When you look at the data produced by the U.S. Bureau of Labor Statistics (BLS) or CompTIA, you see this incredible demand across the entire tech spectrum for all kinds of skills, whether it's people who can build machine learning models or program in whatever language or what have you, and a lot of companies are reacting to that considerable demand by loosening their previous requirements for jobs. Does the same thing apply for people who want to get into the semiconductor industry—as in, can you master a particular skillset and not have formal education to break into it? Or is it an industry that demands people be properly credentialed with the right certifications and degrees?

The trend that's emerging now is the fact that so much software work can be done with open-source tools, openly available tools. That has traditionally not been the case when it comes to microchip design.
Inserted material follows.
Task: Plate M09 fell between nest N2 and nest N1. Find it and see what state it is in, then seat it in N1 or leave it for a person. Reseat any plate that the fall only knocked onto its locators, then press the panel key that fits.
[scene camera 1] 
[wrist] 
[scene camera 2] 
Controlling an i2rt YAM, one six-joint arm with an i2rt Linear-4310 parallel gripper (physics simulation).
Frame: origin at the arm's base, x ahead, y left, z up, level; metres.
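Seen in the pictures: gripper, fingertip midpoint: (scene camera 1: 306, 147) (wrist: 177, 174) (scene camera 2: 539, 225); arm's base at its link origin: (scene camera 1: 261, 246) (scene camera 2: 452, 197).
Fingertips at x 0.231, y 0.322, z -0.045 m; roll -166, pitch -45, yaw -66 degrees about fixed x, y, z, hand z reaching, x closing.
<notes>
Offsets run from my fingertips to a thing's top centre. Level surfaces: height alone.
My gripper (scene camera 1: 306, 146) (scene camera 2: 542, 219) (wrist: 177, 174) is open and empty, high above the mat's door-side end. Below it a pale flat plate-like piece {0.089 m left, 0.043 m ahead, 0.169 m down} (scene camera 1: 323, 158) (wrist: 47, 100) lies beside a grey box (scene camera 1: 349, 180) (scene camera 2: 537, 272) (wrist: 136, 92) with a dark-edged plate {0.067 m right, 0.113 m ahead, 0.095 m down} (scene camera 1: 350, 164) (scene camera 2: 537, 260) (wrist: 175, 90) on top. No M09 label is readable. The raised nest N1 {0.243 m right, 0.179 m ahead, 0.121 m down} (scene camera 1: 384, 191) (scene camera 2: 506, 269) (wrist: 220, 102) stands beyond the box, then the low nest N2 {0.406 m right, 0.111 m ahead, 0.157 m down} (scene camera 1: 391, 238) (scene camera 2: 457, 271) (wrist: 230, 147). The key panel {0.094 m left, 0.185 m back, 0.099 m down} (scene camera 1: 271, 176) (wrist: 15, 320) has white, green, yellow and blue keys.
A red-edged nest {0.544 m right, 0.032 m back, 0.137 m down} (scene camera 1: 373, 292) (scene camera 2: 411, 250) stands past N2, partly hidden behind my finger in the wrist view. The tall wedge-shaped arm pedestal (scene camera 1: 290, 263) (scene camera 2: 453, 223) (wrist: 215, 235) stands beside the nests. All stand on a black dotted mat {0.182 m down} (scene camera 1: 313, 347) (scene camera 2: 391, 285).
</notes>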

Interestingly, there is now a lot of movement on that front to make available open-source tools for microchip design to enable younger people not inside a big institution with a lot less money to be able to design a chip and actually get it fabricated and get it back.

There are programs to allow people to code a chip, right? And just to essentially describe a whole chip with a similar kind of language as you would a software program. I think that's happening for a number of different reasons. One of them is to open up the doors of innovation, product innovation, to more people; and it's also to pitch a bigger tent to include people with different kind of interests and different kind of skills, right? And to allow them to participate in in this exciting area. That’s something that's traditionally been a barrier to allowing people with different backgrounds into this field, but that is changing over time as these tools become more common.